**TASK TO COMPLETE**
Of the entries below, repeat exactly only those lines from the one containing "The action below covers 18" through the last line, with pictures omitted.

**DATA FOR THIS EXERCISE**
%%

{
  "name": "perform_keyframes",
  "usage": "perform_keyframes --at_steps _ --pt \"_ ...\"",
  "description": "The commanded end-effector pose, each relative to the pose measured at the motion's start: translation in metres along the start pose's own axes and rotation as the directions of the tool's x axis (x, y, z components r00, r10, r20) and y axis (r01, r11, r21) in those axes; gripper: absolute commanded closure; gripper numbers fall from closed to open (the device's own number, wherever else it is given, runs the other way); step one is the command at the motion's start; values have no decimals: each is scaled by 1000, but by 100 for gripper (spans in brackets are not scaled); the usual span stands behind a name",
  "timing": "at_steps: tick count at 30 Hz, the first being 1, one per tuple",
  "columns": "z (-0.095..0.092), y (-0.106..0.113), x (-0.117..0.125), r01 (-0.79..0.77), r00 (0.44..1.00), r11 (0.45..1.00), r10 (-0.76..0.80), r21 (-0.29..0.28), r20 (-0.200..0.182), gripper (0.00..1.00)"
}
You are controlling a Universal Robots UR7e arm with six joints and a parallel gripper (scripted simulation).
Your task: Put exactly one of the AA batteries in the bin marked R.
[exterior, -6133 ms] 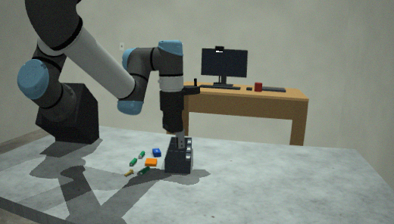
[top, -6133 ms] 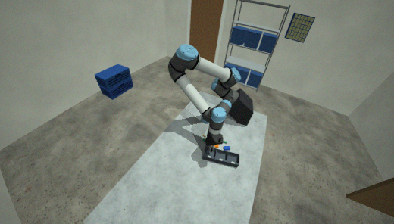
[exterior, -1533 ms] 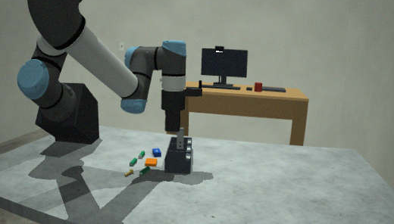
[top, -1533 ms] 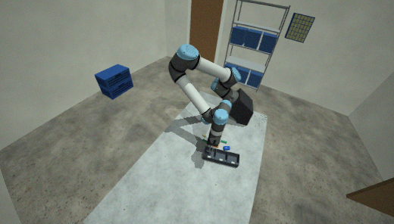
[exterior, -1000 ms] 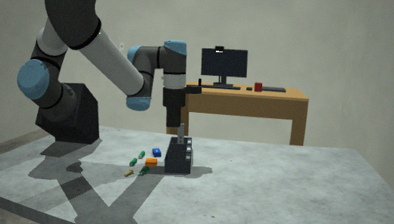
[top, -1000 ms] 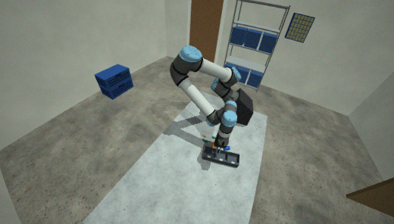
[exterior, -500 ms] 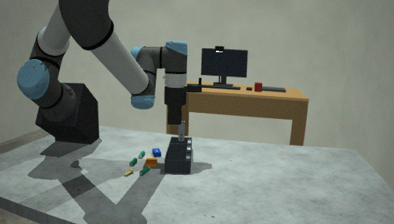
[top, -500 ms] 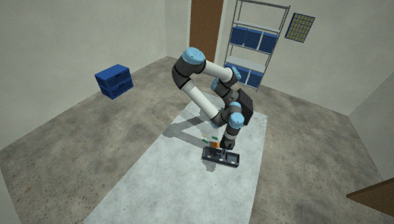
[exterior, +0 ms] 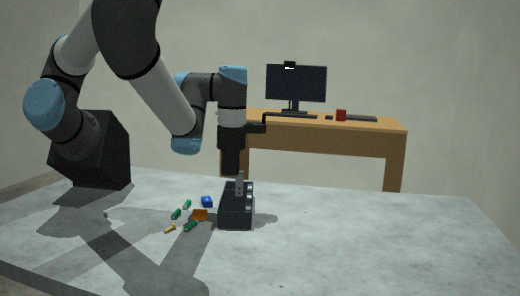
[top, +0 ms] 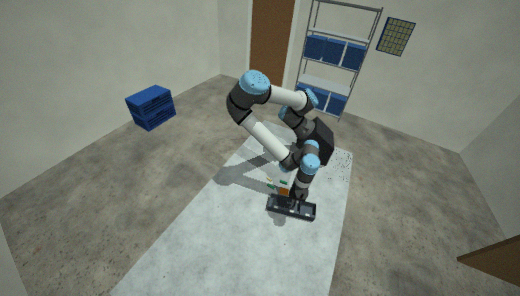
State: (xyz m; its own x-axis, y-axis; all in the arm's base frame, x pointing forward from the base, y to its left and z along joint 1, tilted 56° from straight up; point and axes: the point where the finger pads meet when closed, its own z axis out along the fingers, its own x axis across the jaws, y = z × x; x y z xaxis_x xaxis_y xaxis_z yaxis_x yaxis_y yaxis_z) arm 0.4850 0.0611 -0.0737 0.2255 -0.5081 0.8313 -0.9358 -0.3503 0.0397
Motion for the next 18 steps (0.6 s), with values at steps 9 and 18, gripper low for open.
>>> perform_keyframes --at_steps 9,18 --pt "29 -1 0 0 1000 1000 0 4 0 69" --pt "29 -1 0 0 1000 1000 0 4 0 69"
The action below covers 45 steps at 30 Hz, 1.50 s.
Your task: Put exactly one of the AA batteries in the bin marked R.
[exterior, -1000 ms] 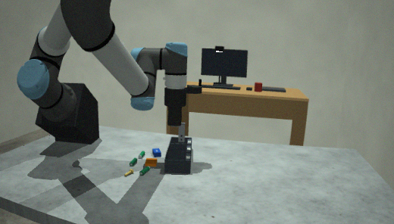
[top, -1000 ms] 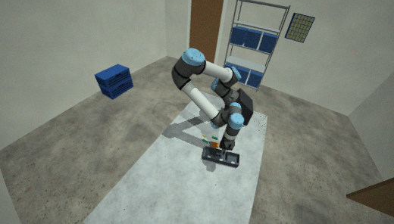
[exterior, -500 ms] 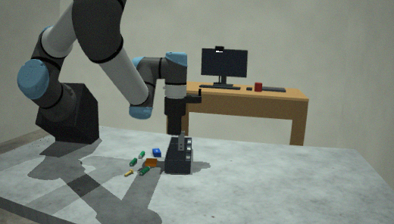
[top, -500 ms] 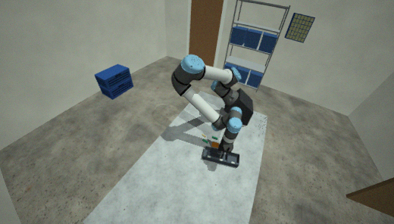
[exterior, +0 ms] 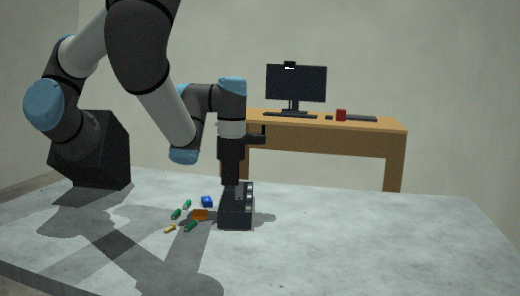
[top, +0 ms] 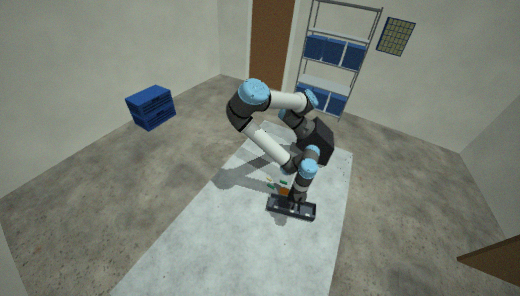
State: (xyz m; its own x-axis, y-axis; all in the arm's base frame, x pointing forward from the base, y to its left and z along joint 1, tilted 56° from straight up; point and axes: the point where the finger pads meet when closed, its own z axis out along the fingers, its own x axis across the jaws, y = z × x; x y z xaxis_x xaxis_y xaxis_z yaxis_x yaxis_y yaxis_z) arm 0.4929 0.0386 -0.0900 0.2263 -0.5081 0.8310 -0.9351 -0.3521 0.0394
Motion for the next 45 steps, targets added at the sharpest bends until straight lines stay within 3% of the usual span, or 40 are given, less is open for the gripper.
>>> perform_keyframes --at_steps 1,45 --pt "0 -1 0 0 1000 1000 0 2 0 69" --pt "-5 0 0 0 1000 1000 0 2 0 69"
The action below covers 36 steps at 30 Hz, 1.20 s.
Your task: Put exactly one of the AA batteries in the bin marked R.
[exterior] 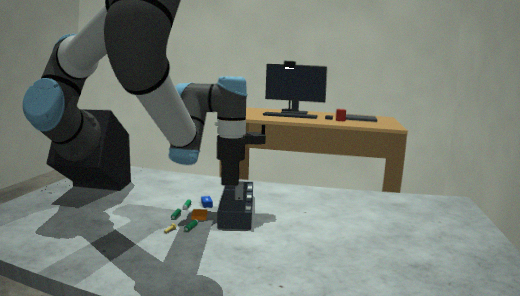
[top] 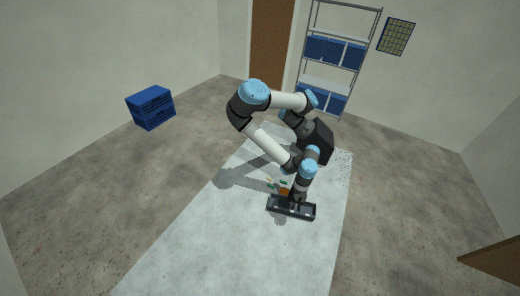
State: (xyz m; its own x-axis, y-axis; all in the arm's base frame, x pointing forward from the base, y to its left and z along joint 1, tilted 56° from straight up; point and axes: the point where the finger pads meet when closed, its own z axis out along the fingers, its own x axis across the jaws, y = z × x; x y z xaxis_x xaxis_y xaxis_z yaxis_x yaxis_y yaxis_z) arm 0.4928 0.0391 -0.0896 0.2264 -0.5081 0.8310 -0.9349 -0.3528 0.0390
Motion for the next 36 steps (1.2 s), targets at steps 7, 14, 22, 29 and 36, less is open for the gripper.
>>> perform_keyframes --at_steps 7,14,22,29,36 --pt "-14 0 0 0 1000 1000 0 2 0 69" --pt "-21 0 0 0 1000 1000 0 2 0 69" --pt "-34 0 0 -1 1000 1000 1 2 0 69" --pt "-54 0 0 -1 1000 1000 1 2 0 69" --pt "-59 0 0 -1 1000 1000 1 2 0 69"
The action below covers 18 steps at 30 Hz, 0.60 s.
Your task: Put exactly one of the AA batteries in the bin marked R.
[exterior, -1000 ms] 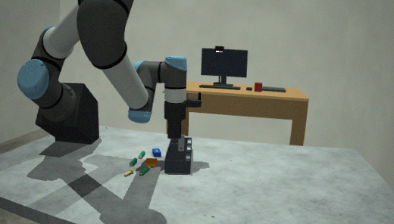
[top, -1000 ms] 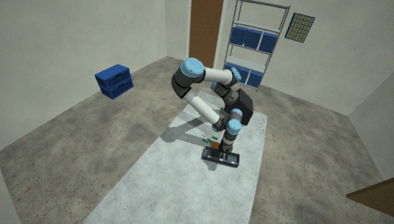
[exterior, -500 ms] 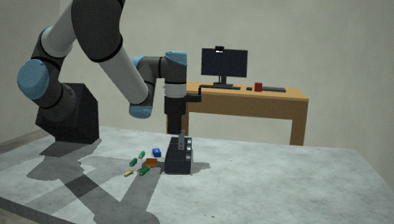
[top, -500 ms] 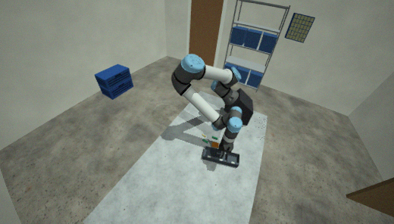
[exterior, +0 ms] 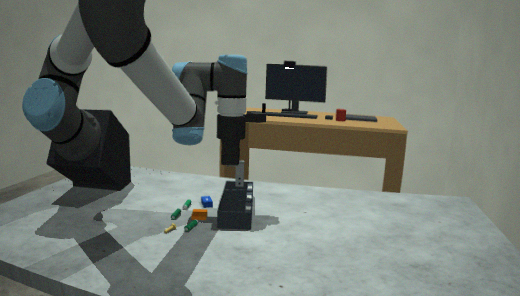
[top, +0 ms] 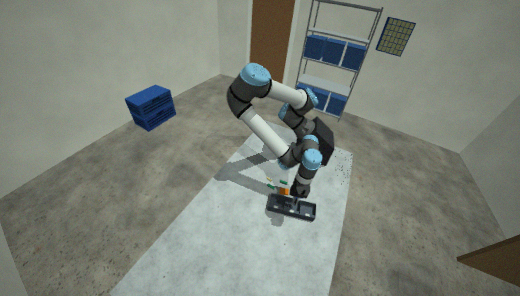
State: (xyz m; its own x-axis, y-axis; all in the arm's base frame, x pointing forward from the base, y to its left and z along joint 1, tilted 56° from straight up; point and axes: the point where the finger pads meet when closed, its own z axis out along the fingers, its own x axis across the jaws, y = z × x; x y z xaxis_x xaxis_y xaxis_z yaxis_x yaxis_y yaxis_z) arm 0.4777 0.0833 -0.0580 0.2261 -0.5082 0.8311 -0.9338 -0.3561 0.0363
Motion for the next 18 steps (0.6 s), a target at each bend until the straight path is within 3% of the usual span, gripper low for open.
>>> perform_keyframes --at_steps 1,18 --pt "-3 0 0 0 1000 1000 0 -3 0 69" --pt "-3 -2 -75 0 1000 1000 0 -3 0 69"
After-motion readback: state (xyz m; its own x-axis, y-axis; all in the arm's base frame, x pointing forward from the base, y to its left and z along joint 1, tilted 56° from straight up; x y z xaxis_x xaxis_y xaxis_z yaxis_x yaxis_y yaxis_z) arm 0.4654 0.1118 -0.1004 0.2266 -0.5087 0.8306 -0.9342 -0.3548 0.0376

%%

**EXPECTED OUTPUT**
The action below covers 18 steps at 30 Hz, 0.60 s.
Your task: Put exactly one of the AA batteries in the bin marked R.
[exterior, -1000 ms] 
[top, -1000 ms] 
[exterior, -500 ms] 
[top, -500 ms] 
[exterior, +0 ms] 
[top, +0 ms] 
State: (xyz m; its own x-axis, y-axis; all in the arm's base frame, x pointing forward from the base, y to its left and z along joint 1, tilted 56° from straight up; point and axes: the point where the finger pads meet when closed, its own z axis out along the fingers, its own x axis across the jaws, y = z × x; x y z xaxis_x xaxis_y xaxis_z yaxis_x yaxis_y yaxis_z) arm 0.4777 0.0833 -0.0580 0.2261 -0.5082 0.8311 -0.9338 -0.3561 0.0363
Motion for the next 18 steps (0.6 s), a target at each bend until the straight path is within 3% of the usual span, gripper low for open.
>>> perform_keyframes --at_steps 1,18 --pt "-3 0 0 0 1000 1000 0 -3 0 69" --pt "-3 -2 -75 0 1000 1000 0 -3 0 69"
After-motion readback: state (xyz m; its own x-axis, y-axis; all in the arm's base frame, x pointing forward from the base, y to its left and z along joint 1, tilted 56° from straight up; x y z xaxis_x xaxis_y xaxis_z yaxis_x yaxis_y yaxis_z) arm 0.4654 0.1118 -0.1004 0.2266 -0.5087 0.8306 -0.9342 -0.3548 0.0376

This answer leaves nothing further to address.